• ASSIGNED TASK
Could you repeat the records shown below exactly as written?

----- SOURCE MATERIAL -----

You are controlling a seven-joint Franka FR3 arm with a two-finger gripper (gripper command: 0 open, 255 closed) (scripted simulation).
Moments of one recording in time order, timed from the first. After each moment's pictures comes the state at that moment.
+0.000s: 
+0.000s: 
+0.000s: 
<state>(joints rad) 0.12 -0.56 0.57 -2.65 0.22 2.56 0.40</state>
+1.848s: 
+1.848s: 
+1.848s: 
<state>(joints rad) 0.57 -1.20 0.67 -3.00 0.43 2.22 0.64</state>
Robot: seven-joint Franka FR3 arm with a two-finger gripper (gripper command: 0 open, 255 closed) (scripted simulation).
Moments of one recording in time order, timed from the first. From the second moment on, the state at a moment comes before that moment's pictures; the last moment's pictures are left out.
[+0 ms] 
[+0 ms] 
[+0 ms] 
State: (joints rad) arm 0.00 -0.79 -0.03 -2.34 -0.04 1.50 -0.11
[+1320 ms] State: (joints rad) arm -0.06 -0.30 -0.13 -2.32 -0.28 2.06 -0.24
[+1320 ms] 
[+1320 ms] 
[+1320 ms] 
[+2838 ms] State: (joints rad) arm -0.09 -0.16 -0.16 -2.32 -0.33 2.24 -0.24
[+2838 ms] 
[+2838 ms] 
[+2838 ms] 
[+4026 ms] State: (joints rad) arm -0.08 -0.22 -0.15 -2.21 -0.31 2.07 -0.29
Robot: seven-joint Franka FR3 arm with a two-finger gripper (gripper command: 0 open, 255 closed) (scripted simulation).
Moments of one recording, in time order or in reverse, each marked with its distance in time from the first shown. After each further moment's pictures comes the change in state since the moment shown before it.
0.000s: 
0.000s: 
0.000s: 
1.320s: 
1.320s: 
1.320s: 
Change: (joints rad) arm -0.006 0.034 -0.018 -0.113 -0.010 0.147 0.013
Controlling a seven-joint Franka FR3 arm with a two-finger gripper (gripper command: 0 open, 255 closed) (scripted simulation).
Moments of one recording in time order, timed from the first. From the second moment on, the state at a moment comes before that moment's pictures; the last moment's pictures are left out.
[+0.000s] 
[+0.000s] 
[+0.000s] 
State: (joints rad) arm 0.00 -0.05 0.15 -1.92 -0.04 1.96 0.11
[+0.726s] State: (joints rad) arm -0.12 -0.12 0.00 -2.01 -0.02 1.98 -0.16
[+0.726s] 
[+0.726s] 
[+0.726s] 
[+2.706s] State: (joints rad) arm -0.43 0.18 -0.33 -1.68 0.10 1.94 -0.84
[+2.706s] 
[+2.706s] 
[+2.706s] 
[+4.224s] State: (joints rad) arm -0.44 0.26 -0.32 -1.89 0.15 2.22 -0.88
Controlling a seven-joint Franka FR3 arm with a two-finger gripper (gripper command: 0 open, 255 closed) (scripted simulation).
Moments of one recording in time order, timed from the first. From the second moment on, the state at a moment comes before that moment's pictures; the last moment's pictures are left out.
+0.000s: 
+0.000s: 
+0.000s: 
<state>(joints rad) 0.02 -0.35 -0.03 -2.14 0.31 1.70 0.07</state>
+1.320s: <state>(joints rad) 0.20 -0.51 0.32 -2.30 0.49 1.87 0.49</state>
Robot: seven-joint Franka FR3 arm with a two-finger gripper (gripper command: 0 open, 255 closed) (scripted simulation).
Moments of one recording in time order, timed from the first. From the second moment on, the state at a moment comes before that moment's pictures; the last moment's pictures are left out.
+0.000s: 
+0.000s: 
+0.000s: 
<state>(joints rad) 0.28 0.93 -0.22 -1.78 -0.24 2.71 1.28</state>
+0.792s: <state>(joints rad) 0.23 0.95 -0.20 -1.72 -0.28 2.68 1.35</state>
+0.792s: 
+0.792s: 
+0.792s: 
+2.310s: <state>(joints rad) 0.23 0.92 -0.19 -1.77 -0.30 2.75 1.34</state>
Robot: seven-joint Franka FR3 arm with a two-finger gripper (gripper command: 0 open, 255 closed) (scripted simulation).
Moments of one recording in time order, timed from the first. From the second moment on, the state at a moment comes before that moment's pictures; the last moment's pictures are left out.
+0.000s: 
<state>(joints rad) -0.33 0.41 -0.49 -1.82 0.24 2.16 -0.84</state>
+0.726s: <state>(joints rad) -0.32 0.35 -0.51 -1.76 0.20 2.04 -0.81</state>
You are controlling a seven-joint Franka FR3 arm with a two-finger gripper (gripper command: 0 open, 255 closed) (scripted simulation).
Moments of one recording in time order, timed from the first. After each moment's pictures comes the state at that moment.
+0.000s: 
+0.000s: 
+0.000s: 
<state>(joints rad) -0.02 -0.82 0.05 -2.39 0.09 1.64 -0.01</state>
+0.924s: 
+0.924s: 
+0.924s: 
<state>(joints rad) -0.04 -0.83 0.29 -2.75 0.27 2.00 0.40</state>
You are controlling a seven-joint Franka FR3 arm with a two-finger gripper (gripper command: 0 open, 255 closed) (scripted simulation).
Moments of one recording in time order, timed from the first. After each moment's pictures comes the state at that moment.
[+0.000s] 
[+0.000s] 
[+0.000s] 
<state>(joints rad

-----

• ANSWER SECTION
You are controlling a seven-joint Franka FR3 arm with a two-finger gripper (gripper command: 0 open, 255 closed) (scripted simulation).
Moments of one recording in time order, timed from the first. After each moment's pictures comes the state at that moment.
+0.000s: 
+0.000s: 
+0.000s: 
<state>(joints rad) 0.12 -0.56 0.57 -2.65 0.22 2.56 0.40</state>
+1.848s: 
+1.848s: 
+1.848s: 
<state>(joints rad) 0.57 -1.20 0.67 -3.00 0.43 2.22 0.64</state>
Robot: seven-joint Franka FR3 arm with a two-finger gripper (gripper command: 0 open, 255 closed) (scripted simulation).
Moments of one recording in time order, timed from the first. From the second moment on, the state at a moment comes before that moment's pictures; the last moment's pictures are left out.
[+0 ms] 
[+0 ms] 
[+0 ms] 
State: (joints rad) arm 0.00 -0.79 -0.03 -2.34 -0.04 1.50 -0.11
[+1320 ms] State: (joints rad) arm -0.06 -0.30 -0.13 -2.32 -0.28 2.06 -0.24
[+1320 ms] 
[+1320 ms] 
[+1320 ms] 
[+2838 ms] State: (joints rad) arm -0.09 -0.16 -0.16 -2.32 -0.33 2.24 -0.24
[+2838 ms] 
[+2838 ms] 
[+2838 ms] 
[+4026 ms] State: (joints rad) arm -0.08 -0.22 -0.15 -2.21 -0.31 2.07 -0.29
Robot: seven-joint Franka FR3 arm with a two-finger gripper (gripper command: 0 open, 255 closed) (scripted simulation).
Moments of one recording, in time order or in reverse, each marked with its distance in time from the first shown. After each further moment's pictures comes the change in state since the moment shown before it.
0.000s: 
0.000s: 
0.000s: 
1.320s: 
1.320s: 
1.320s: 
Change: (joints rad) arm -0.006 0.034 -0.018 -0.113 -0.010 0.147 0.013
Controlling a seven-joint Franka FR3 arm with a two-finger gripper (gripper command: 0 open, 255 closed) (scripted simulation).
Moments of one recording in time order, timed from the first. From the second moment on, the state at a moment comes before that moment's pictures; the last moment's pictures are left out.
[+0.000s] 
[+0.000s] 
[+0.000s] 
State: (joints rad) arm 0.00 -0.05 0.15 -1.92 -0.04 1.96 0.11
[+0.726s] State: (joints rad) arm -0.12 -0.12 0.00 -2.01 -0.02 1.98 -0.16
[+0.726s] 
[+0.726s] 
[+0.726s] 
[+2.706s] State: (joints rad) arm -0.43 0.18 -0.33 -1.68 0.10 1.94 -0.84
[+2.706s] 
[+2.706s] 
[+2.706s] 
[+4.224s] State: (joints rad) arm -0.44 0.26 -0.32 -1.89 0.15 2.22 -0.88
Controlling a seven-joint Franka FR3 arm with a two-finger gripper (gripper command: 0 open, 255 closed) (scripted simulation).
Moments of one recording in time order, timed from the first. From the second moment on, the state at a moment comes before that moment's pictures; the last moment's pictures are left out.
+0.000s: 
+0.000s: 
+0.000s: 
<state>(joints rad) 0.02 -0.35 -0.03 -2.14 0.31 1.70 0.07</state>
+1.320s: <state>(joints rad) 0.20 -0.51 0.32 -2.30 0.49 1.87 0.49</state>
Robot: seven-joint Franka FR3 arm with a two-finger gripper (gripper command: 0 open, 255 closed) (scripted simulation).
Moments of one recording in time order, timed from the first. From the second moment on, the state at a moment comes before that moment's pictures; the last moment's pictures are left out.
+0.000s: 
+0.000s: 
+0.000s: 
<state>(joints rad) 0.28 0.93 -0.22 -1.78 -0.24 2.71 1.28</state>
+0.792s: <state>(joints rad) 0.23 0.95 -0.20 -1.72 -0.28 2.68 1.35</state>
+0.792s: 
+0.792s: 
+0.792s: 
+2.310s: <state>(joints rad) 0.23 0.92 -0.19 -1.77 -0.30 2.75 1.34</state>
Robot: seven-joint Franka FR3 arm with a two-finger gripper (gripper command: 0 open, 255 closed) (scripted simulation).
Moments of one recording in time order, timed from the first. From the second moment on, the state at a moment comes before that moment's pictures; the last moment's pictures are left out.
+0.000s: 
<state>(joints rad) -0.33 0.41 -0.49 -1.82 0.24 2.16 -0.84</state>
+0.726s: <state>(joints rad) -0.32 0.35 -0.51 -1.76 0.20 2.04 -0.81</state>
You are controlling a seven-joint Franka FR3 arm with a two-finger gripper (gripper command: 0 open, 255 closed) (scripted simulation).
Moments of one recording in time order, timed from the first. After each moment's pictures comes the state at that moment.
+0.000s: 
+0.000s: 
+0.000s: 
<state>(joints rad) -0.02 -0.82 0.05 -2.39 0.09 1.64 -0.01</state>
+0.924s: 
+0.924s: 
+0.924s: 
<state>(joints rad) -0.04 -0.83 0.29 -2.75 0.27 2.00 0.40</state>
You are controlling a seven-joint Franka FR3 arm with a two-finger gripper (gripper command: 0 open, 255 closed) (scripted simulation).
Moments of one recording in time order, timed from the first. After each moment's pictures comes the state at that moment.
[+0.000s] 
[+0.000s] 
[+0.000s] 
<state>(joints rad

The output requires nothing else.